• Requirement:
I need the number of lines in the listing below that include the string "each", and only that number.

• Data:

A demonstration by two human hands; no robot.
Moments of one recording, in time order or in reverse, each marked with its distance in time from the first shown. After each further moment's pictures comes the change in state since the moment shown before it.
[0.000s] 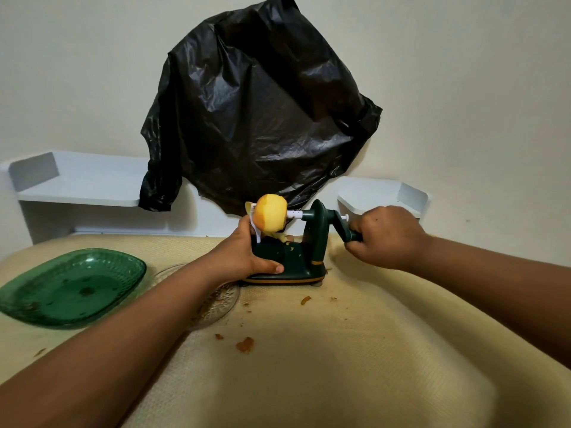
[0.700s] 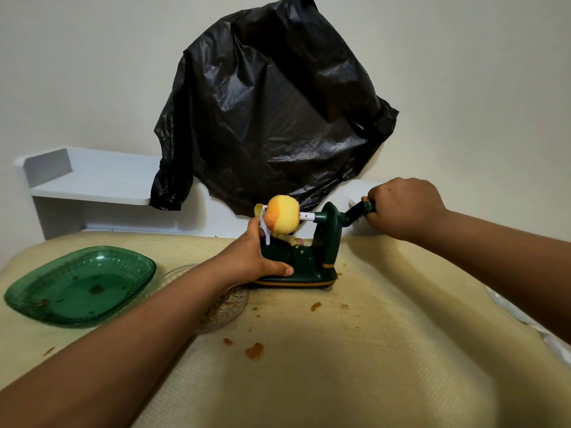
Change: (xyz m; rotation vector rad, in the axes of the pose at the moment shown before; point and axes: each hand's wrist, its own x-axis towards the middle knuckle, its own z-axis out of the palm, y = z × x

• Exercise answer:
2